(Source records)
[Start of section]
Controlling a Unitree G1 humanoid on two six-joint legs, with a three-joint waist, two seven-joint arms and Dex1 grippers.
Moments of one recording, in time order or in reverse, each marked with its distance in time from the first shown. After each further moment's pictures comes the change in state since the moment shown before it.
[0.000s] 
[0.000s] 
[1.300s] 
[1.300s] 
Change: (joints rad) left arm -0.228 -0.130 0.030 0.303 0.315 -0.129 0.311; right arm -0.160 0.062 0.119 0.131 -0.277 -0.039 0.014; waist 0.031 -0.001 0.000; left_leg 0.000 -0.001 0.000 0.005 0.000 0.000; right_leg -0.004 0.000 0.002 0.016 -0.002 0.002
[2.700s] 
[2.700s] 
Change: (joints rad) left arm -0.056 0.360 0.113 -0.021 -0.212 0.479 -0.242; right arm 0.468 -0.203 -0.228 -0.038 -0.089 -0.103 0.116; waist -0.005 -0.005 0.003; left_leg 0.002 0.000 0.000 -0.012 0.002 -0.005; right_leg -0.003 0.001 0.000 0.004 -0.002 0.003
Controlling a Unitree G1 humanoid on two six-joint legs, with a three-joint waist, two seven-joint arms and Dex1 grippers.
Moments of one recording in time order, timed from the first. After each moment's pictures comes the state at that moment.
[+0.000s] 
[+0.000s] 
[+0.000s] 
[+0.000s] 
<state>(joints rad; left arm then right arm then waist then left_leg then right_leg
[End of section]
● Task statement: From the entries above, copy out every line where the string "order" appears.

● Solved problem:
Moments of one recording, in time order or in reverse, each marked with its distance in time from the first shown. After each further moment's pictures comes the change in state since the moment shown before it.
Moments of one recording in time order, timed from the first. After each moment's pictures comes the state at that moment.

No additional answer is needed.